● AIM OF THE EXERCISE: Among the entries below, find the lines that hold the word "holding" and report them.

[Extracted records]
◇ ◇ ◇ ◇

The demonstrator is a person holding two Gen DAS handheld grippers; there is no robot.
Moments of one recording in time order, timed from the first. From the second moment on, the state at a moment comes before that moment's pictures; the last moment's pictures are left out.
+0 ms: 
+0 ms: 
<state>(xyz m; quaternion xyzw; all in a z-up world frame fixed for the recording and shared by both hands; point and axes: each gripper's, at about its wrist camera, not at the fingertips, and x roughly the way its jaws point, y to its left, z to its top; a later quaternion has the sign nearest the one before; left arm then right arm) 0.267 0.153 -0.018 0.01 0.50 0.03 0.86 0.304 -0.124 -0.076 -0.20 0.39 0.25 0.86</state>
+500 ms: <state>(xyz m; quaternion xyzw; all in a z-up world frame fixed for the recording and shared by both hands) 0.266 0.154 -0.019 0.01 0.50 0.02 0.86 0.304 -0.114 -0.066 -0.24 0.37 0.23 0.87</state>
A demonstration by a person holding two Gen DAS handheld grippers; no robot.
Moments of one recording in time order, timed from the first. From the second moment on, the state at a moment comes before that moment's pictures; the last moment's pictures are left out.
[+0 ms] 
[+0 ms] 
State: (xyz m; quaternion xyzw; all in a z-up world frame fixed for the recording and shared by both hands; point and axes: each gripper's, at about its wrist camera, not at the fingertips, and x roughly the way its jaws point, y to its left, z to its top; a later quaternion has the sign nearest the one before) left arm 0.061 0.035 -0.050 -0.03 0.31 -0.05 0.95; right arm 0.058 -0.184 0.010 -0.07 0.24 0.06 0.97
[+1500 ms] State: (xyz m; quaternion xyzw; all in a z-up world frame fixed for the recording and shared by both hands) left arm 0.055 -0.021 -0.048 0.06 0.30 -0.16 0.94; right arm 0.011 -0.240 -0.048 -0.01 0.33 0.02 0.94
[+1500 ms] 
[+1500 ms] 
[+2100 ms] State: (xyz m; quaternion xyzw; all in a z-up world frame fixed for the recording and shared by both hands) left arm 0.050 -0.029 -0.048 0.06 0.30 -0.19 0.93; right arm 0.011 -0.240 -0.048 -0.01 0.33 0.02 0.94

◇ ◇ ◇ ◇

● ANSWER BOX:
The demonstrator is a person holding two Gen DAS handheld grippers; there is no robot.
A demonstration by a person holding two Gen DAS handheld grippers; no robot.

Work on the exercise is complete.